Problem >>
In the copy, include every entry exactly but none of its images.

+++++

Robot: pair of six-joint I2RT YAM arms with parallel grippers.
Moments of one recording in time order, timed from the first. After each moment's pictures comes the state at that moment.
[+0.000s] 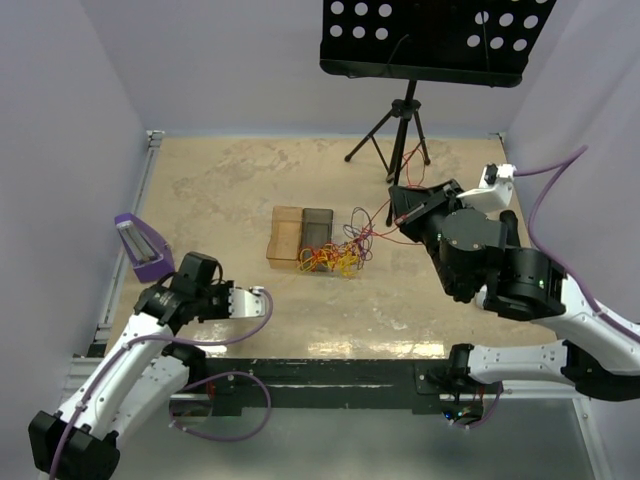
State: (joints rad) left arm -0.37 0.71 0.55 -0.92 0.19 1.13; right arm 1.22 1.02 1.52 -0.70 1.07 1.08
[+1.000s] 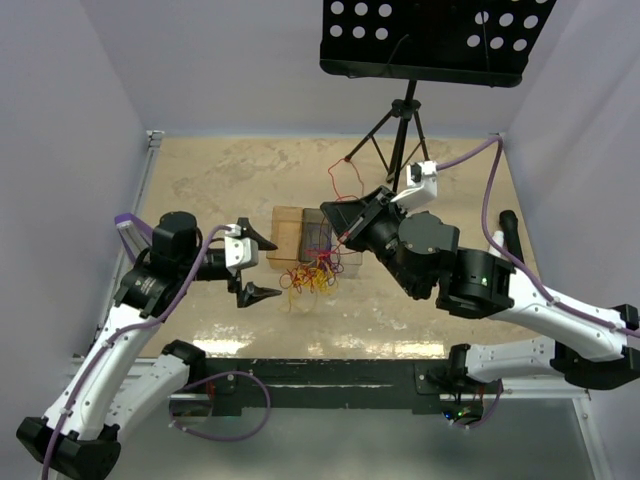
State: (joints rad) left arm -0.37 0.76 0.85 -0.57 0.94 0.54; right arm 1.27 1.12 1.43 -0.41 0.76 0.99
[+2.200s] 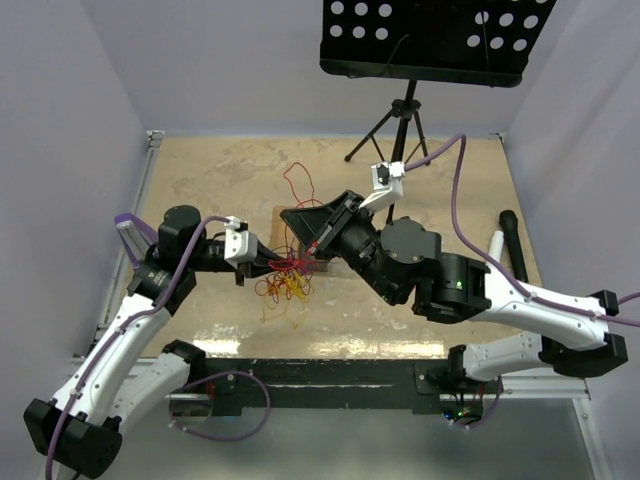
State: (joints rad) left arm -0.37 0.83 0.79 -0.24 1.11 0.38; right arm 1.38 1.23 1.50 -0.23 0.69 0.94
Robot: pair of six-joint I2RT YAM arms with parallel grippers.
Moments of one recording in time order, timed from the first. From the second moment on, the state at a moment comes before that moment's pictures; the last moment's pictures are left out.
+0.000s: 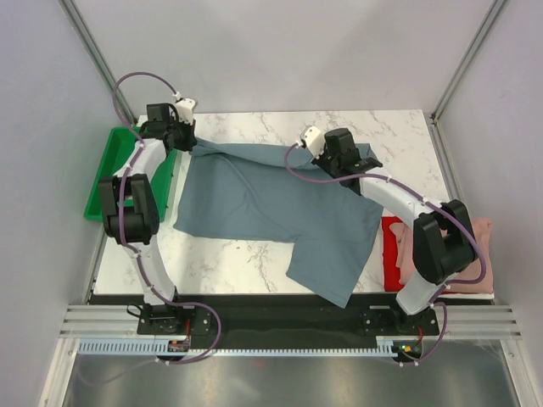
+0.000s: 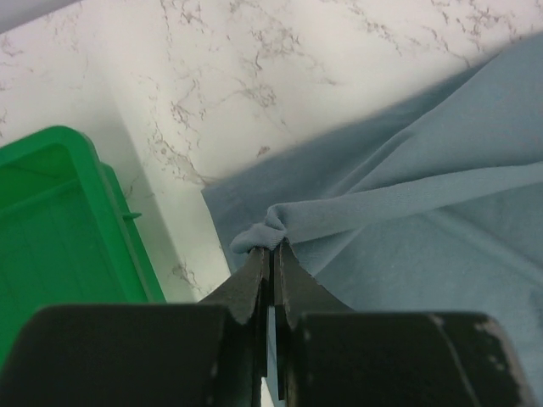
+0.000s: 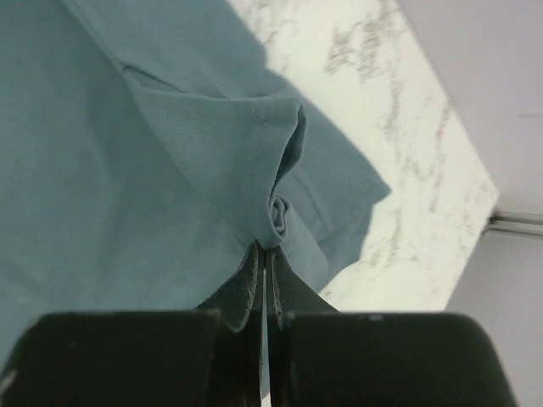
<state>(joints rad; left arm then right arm) 0.06 2.01 1.62 -0.27 0.35 0.31 0.43 1.69 1.28 -0.21 0.21 -0.58</state>
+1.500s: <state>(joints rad) 0.06 2.30 2.00 -0.78 0.43 0.36 0.22 2.09 1.78 -0.91 -0.34 -0.55</state>
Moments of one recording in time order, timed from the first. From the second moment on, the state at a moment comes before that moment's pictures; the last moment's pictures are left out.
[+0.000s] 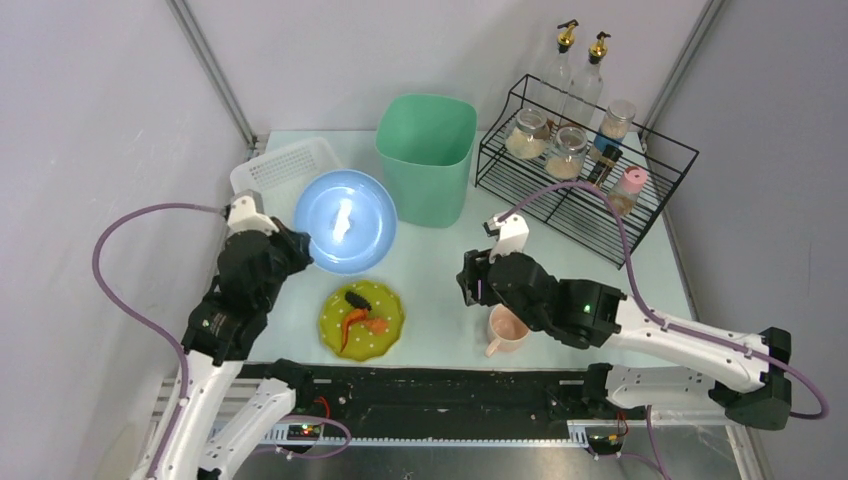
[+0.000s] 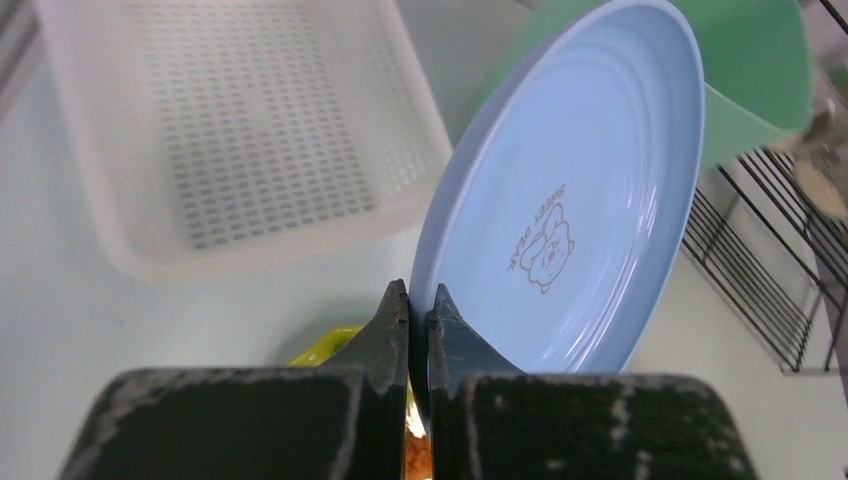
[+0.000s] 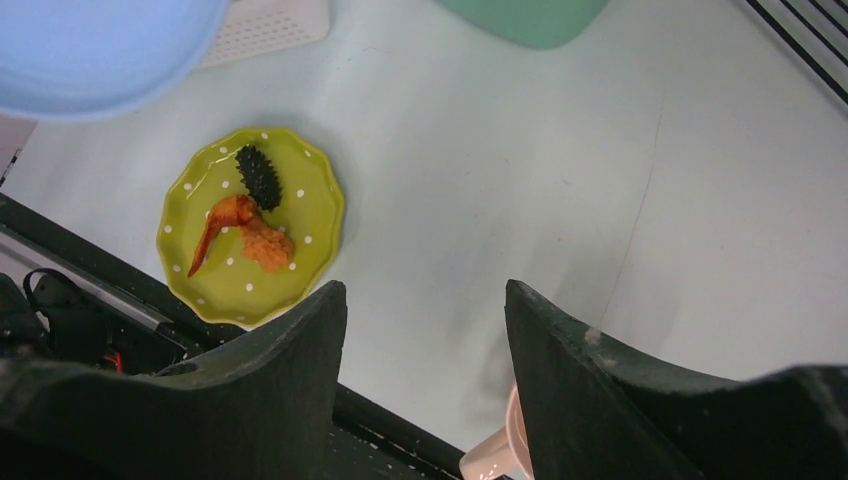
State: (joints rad) left arm -0.39 0.61 0.93 -0.68 -0.32 -0.53; right arm 1.20 1.04 1.05 -0.55 0.59 0.57
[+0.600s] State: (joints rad) left arm 0.20 0.98 0.96 -0.48 -0.15 -0.76; right arm 1.31 0.90 0.95 -0.56 0.53 0.64
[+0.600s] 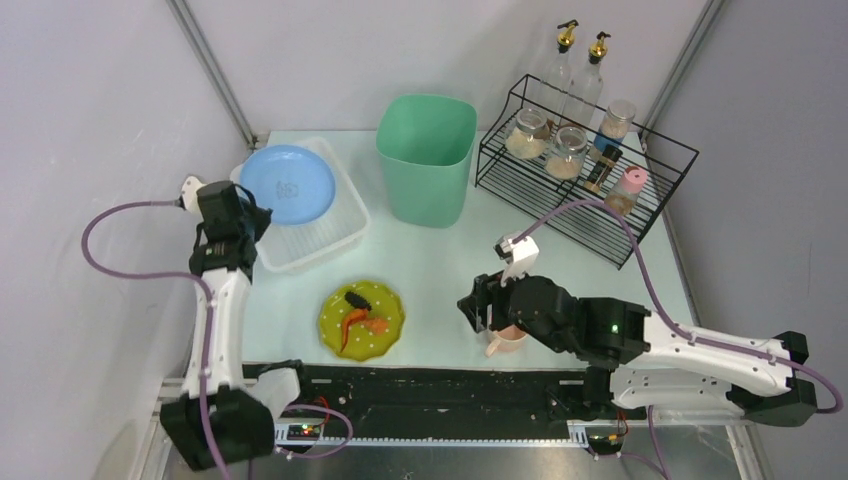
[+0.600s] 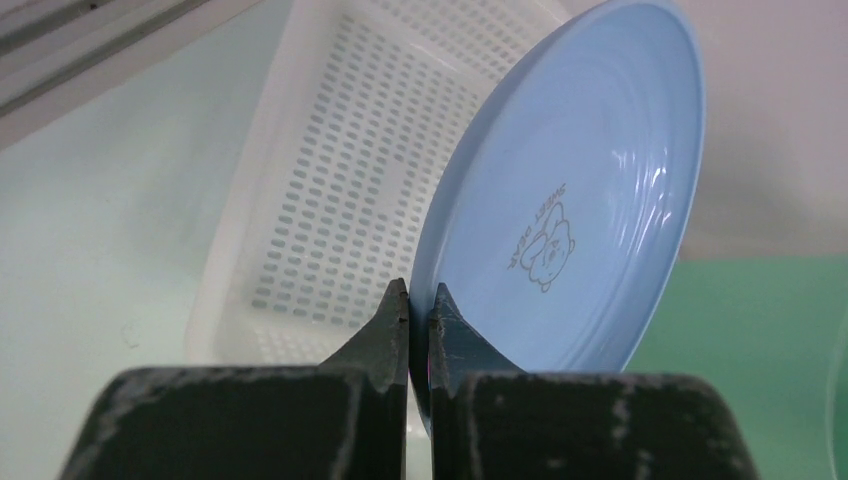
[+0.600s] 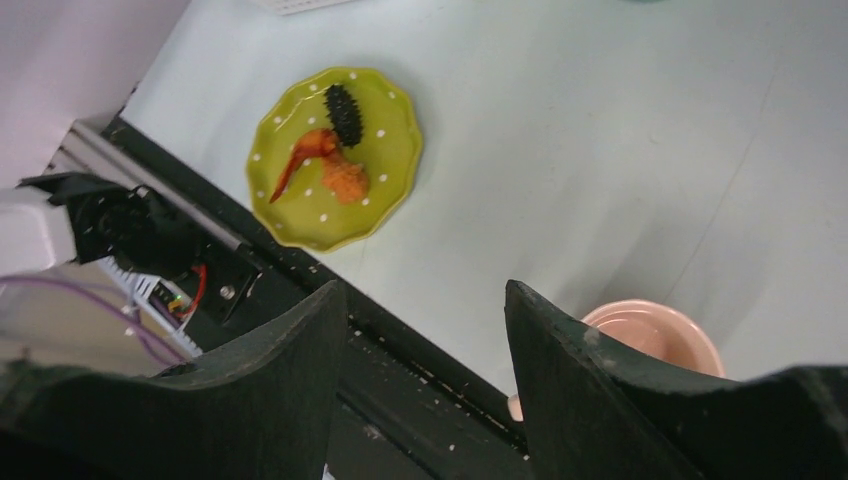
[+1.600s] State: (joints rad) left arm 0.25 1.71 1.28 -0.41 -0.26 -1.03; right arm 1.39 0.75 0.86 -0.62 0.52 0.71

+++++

Answer to the exercise >>
Robot: pair of six-joint I2RT YAM arms with parallel grippers.
Moments of one recording in time order, timed from the first. After each moment's pictures comes the state at that moment.
[+0.000s] 
State: (joints rad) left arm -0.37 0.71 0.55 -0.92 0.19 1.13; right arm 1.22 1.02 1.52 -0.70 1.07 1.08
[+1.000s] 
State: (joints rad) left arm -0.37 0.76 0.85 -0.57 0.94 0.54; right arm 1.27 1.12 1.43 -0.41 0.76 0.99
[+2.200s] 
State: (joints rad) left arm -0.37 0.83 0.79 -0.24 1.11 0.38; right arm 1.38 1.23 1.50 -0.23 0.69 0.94
Robot: pair of six-joint I2RT YAM arms with parallel grippers.
Moments of one recording in time order, timed from the first. From the second moment on, the state at a moment comes before that moment's pictures; the last moment's pictures are left out.
+0.000s: 
+0.000s: 
+0.000s: 
<state>(joints rad; left arm then right arm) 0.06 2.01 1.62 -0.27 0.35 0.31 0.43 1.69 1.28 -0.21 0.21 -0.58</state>
+1.500s: <state>(joints rad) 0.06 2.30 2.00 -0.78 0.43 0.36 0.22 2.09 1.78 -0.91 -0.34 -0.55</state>
Moments of one recording in time order, timed from the first. From the second moment on, the state at a moment comes before that moment's pictures; the last moment's pictures are left out.
[+0.000s] 
[+0.000s] 
[+0.000s] 
State: (joints rad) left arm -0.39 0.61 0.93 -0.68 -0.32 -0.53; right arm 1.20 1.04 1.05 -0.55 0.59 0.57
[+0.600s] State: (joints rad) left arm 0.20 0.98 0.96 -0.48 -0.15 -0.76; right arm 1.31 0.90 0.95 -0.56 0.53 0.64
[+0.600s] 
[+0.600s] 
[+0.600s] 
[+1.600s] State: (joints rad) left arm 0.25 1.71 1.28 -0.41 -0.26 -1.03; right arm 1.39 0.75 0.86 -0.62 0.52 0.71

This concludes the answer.